Yesterday I fished in the Ohio River near Marietta and caught multiple Yellow Perch perch over 10 inches. Has anyone ever encountered perch in the Ohio River? I think this would be a good indication for water quality. This was a school of Yellow Perch. I was having a difficult time detecting bites and missed 3 times as many fish as I caught. I was totally shocked to not only catch one big perch but multiple. I caught them dead sticking a jig and live minnow. These were fast growing fish by evidence of there small head with large body. Going back soon to see if I can replicate.


----------



## Bad Bub (Jan 17, 2006)

My cousin caught several big perch below the new Cumberland dam early this spring. He had the same surprised enthusiasm as you, and he's a regular below the dam. Maybe a decent population coming on!


----------



## Doboy (Oct 13, 2008)

Yep,,,, what you said Bub. 
I usually see 2 or 3 caught ever time there's real high water, & the fish are hiding behind the wall at NC. 
Seems like the couple that we catch are all nice keepers! 
Same with the crappies we catch,,,, mostly slabs.
Now,,, hopefully,,, SOMEDAY, we'll find a limit!

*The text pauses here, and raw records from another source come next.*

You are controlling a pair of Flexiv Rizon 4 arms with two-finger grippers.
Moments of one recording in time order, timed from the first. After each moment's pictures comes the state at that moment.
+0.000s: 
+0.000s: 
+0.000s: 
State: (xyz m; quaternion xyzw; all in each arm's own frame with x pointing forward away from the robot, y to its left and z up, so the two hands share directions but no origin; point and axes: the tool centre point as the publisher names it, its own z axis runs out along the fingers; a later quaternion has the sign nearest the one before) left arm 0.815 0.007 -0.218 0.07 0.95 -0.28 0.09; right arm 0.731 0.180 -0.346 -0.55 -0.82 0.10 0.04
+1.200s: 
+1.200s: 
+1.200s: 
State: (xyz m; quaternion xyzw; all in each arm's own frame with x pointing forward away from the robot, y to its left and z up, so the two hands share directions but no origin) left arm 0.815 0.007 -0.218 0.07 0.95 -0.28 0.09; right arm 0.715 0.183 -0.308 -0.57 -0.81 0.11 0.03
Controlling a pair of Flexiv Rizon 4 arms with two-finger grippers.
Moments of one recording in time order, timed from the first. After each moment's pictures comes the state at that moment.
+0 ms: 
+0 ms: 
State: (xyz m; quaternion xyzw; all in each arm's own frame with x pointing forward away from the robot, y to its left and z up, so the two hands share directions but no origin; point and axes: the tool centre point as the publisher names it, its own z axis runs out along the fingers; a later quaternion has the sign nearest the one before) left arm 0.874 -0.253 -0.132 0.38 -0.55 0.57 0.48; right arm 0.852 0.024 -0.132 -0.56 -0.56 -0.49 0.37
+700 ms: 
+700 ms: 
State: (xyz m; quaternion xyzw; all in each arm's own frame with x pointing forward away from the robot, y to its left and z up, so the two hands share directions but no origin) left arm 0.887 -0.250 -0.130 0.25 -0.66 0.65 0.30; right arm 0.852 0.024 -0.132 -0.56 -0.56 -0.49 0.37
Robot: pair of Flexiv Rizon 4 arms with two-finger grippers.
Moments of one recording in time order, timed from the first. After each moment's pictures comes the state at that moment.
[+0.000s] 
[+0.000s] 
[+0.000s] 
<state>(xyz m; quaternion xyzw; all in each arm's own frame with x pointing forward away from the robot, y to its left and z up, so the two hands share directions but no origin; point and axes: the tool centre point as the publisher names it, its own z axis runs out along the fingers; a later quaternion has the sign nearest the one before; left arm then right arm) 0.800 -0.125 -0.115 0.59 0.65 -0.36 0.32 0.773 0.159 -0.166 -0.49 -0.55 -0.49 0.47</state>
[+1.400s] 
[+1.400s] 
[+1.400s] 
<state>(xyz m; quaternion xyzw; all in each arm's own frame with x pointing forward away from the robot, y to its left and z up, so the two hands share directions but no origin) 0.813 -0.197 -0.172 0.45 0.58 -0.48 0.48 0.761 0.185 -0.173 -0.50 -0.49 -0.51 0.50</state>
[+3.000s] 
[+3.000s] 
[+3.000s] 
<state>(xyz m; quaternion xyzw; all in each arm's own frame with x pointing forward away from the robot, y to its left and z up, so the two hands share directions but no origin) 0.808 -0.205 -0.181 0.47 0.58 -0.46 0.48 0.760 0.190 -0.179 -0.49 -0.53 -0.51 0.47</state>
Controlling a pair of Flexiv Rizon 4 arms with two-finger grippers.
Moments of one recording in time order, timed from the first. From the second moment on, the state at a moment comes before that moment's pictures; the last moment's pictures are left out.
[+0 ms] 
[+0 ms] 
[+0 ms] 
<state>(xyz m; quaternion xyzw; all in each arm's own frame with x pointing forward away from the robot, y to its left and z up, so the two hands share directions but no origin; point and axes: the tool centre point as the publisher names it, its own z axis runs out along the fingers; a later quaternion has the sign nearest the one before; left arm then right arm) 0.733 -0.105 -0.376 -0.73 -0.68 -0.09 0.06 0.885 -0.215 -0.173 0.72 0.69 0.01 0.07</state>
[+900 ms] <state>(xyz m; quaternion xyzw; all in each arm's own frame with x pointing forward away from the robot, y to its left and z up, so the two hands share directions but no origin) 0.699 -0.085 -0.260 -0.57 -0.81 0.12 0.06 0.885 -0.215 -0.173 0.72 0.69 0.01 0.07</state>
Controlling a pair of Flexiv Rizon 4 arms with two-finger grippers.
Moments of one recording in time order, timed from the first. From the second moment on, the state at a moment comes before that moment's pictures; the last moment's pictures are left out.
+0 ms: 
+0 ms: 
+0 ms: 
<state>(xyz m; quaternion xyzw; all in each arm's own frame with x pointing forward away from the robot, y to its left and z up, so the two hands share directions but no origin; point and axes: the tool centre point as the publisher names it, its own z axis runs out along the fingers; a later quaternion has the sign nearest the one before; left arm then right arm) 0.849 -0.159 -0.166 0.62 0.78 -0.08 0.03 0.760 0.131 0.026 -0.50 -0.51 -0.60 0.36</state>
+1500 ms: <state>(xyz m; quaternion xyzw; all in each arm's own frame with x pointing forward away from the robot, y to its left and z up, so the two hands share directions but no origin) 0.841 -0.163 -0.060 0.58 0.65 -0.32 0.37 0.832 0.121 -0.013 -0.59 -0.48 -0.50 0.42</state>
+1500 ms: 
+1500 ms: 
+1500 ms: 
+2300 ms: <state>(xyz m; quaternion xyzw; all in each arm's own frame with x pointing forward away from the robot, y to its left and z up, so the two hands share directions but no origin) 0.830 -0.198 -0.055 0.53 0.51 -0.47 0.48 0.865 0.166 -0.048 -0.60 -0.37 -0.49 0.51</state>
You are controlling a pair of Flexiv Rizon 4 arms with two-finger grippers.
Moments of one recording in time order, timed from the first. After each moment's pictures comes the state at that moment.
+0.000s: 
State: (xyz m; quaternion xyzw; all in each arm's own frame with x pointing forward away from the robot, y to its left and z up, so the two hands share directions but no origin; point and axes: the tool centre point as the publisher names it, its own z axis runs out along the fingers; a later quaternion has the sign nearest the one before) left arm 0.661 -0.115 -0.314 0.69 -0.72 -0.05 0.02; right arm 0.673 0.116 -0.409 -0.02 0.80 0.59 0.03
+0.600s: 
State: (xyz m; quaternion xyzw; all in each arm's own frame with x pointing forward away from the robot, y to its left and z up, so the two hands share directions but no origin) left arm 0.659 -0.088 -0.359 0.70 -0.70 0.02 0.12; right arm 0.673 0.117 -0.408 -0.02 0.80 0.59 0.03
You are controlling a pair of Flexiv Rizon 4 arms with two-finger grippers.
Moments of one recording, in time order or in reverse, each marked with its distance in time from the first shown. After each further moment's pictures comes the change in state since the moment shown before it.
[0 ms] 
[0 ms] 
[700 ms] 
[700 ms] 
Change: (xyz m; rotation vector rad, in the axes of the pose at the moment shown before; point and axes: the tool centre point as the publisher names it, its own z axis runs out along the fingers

Thanks for the post & pics, Youngunner!

How's the leaves,,,, in the river?


----------



## HappySnag (Dec 20, 2007)

youngunner said:


> Yesterday I fished in the Ohio River near Marietta and caught multiple Yellow Perch perch over 10 inches. Has anyone ever encountered perch in the Ohio River? I think this would be a good indication for water quality. This was a school of Yellow Perch. I was having a difficult time detecting bites and missed 3 times as many fish as I caught. I was totally shocked to not only catch one big perch but multiple. I caught them dead sticking a jig and live minnow. These were fast growing fish by evidence of there small head with large body. Going back soon to see if I can replicate.
> View attachment 223296
> View attachment 223297


nice fish.
try to use slip sinker with small jig,beter for detecting bites.


----------



## Phish_4_Bass (Sep 18, 2008)

Caught some last spring at NC dam as well. 2 were fat and full of eggs. Like you all, I was surprised as I had never caught perch from the river before (or since)
We've seemed to dial in the slab crappies in the river in april thru June and then they vanish


----------



## Daveo76 (Apr 14, 2004)

Caught This one below Greenup Dam a couple years ago. First ever!!


----------



## Dolla513 (Jul 20, 2016)

Hey do u guys no if there are any perch in the Cincinnati area of the ohio river?


----------